Hi
I have a UNet training for Machine Learning which works on my laptop (14 core) but its extremely slow.
I’m trying to explore ways of speeding it up and came across Distributed library.
So I’ve only added the following three lines in my code:
using Distributed
addprocs(exeflags=`--project=$(Base.active_project())`)
..
rmprocs(workers)
Also, It doesn’t identify pmap() function which I’ve called like this :
train_batch_input_files, train_batch_target_files = pmap(grab_random_files, train_dataset, batch_size)
I’m not sure If i’m actually using distributed computing correctly or not?
It looks like you are just trying to load the files in parallel? If you are loading from disk, this will likely be bottlenecked by your disk speed, and not how many cores you have.
pmap is likely being defined, but maybe it is called with the wrong types. The main way to use pmap is:
So that each element in the array is mapped using the supplied function into a result, similarly to how one uses broadcasting.

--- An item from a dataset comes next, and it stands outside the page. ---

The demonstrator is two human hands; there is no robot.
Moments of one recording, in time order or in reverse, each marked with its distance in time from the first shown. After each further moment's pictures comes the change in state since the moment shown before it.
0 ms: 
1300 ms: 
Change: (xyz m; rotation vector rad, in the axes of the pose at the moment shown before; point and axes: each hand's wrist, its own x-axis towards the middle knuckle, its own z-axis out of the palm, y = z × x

In your example, the pmap should return an array of results, with each element being the return type of your supplied function. In this case it looks like a tuple. This means you will get an array of tuples as the return type, so I don’t think you can simply destructure that. Secondly, if the batch size parameter is fed into your function, but is not an array, you can create an anonymous function which wraps this parameter:
If you are trying to get your code to run faster, I would recommend profiling the code first to see which parts are taking the most time, and focus on optimising them first.
EDIT: Use the @everywhere macro to load any non base functions used in your mapping functions. I usually have a separate file with all necessary function definitions and have an @everywhere include("functions.jl") before I use pmap.
So instead of using pmap, i used @sync and @distributed before the for loop. In the call to environment i used @everywhere for all process to have access to all using files and now the run time has reduced. from 145 to 110 seconds.
Since this is just on a single machine, multithreading is likely a better fit here as it has very little overhead (Multi-Threading · The Julia Language). Here you would just replace the pmap and not need the @everything:
Threads.@threads for file in input_files
Jaws.transfer(file, pwd())
end
Distributed uses different processes with separate memory so one needs to load all the libraries on each process, whereas multithreading uses shared memory. If I am on a single machine, I tend to try multithreading first, and only move to distributed if there is a particular benefit.
Just make sure you have multiple threads available with Threads.nthreads(). A sensible value for this is the number of logical cores in your CPU (14). The docs tells you how to change this.